**The task**
Copy out every line of the data that has the word "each" somewhere in it.

**Given material**

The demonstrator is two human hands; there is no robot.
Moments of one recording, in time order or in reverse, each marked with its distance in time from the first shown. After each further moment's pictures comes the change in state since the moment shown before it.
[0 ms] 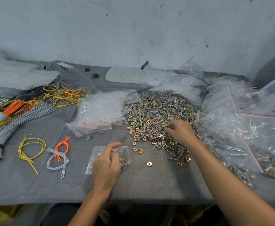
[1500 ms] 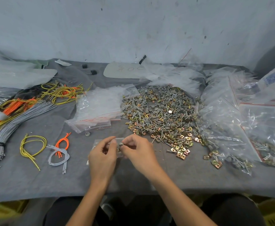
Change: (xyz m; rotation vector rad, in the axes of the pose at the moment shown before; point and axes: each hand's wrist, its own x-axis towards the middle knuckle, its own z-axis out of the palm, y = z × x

**Answer box**
Moments of one recording, in time order or in reverse, each marked with its distance in time from the first shown. After each further moment's pictures comes the change in state since the moment shown before it.
Change: (xyz m; rotation vector rad, in the axes of the pose at the moment shown before; point and axes: each hand's wrist, its own x-axis towards the middle knuckle, its own z-axis out of the palm, y = z × x

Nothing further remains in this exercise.